THE PROBLEM
Please report, as a bare number, how many lines below include the string "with".

══════

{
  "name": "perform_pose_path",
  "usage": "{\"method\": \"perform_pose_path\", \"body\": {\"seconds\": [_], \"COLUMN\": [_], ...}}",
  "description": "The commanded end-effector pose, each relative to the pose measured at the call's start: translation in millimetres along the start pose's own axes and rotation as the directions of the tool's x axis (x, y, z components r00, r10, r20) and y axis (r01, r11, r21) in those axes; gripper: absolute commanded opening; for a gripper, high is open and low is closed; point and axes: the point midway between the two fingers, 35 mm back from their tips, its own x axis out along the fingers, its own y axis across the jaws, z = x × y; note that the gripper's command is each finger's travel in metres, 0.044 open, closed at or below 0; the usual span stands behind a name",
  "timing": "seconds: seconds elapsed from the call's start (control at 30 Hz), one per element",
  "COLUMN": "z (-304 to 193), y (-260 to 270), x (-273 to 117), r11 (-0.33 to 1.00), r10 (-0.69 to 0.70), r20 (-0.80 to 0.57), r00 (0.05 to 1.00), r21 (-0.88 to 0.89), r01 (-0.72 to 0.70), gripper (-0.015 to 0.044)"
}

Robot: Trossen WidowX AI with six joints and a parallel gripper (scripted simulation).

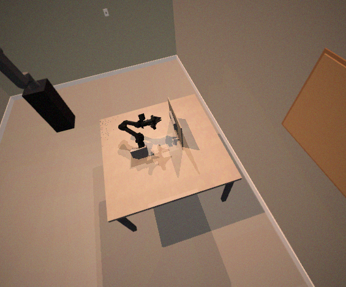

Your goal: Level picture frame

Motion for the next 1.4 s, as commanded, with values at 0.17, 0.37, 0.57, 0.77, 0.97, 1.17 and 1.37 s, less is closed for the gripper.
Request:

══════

ANSWER SPACE
2